What the task requires: Your response should consist of every entry, unchanged.

Data for this exercise:
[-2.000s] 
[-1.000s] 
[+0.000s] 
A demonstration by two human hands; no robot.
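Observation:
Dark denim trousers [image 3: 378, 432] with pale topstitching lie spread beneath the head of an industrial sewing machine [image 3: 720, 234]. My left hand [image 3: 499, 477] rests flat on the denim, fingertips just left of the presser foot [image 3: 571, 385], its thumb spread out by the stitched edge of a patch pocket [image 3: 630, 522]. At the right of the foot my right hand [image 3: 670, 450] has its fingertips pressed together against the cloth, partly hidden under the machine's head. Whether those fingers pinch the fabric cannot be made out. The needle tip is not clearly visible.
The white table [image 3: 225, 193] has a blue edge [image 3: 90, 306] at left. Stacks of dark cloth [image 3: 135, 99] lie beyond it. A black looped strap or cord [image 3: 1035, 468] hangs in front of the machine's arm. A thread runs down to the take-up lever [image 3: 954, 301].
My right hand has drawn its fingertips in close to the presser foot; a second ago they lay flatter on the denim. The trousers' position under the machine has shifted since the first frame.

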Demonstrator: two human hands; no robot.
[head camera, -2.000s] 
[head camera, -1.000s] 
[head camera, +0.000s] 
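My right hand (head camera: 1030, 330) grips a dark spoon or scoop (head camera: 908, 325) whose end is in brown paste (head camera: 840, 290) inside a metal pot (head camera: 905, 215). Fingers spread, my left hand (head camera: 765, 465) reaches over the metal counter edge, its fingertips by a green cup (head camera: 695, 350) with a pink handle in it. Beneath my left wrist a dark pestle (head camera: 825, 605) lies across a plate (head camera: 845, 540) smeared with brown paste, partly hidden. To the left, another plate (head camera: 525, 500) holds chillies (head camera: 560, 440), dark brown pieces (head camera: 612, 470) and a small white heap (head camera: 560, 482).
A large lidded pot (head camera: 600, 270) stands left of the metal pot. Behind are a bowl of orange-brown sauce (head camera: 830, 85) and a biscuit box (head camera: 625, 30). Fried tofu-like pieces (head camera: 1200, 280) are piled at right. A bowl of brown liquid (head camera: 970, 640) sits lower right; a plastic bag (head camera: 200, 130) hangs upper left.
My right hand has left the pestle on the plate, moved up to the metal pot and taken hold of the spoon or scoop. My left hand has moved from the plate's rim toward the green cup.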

Solution for this problem:
[-2.000s] 
[-1.000s] 
[+0.000s] 
A demonstration by two human hands; no robot.
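Observation:
Dark denim trousers [image 3: 378, 432] with pale topstitching lie spread beneath the head of an industrial sewing machine [image 3: 720, 234]. My left hand [image 3: 499, 477] rests flat on the denim, fingertips just left of the presser foot [image 3: 571, 385], its thumb spread out by the stitched edge of a patch pocket [image 3: 630, 522]. At the right of the foot my right hand [image 3: 670, 450] has its fingertips pressed together against the cloth, partly hidden under the machine's head. Whether those fingers pinch the fabric cannot be made out. The needle tip is not clearly visible.
The white table [image 3: 225, 193] has a blue edge [image 3: 90, 306] at left. Stacks of dark cloth [image 3: 135, 99] lie beyond it. A black looped strap or cord [image 3: 1035, 468] hangs in front of the machine's arm. A thread runs down to the take-up lever [image 3: 954, 301].
My right hand has drawn its fingertips in close to the presser foot; a second ago they lay flatter on the denim. The trousers' position under the machine has shifted since the first frame.
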
Demonstrator: two human hands; no robot.
[head camera, -2.000s] 
[head camera, -1.000s] 
[head camera, +0.000s] 
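My right hand (head camera: 1030, 330) grips a dark spoon or scoop (head camera: 908, 325) whose end is in brown paste (head camera: 840, 290) inside a metal pot (head camera: 905, 215). Fingers spread, my left hand (head camera: 765, 465) reaches over the metal counter edge, its fingertips by a green cup (head camera: 695, 350) with a pink handle in it. Beneath my left wrist a dark pestle (head camera: 825, 605) lies across a plate (head camera: 845, 540) smeared with brown paste, partly hidden. To the left, another plate (head camera: 525, 500) holds chillies (head camera: 560, 440), dark brown pieces (head camera: 612, 470) and a small white heap (head camera: 560, 482).
A large lidded pot (head camera: 600, 270) stands left of the metal pot. Behind are a bowl of orange-brown sauce (head camera: 830, 85) and a biscuit box (head camera: 625, 30). Fried tofu-like pieces (head camera: 1200, 280) are piled at right. A bowl of brown liquid (head camera: 970, 640) sits lower right; a plastic bag (head camera: 200, 130) hangs upper left.
My right hand has left the pestle on the plate, moved up to the metal pot and taken hold of the spoon or scoop. My left hand has moved from the plate's rim toward the green cup.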

No further output is expected here.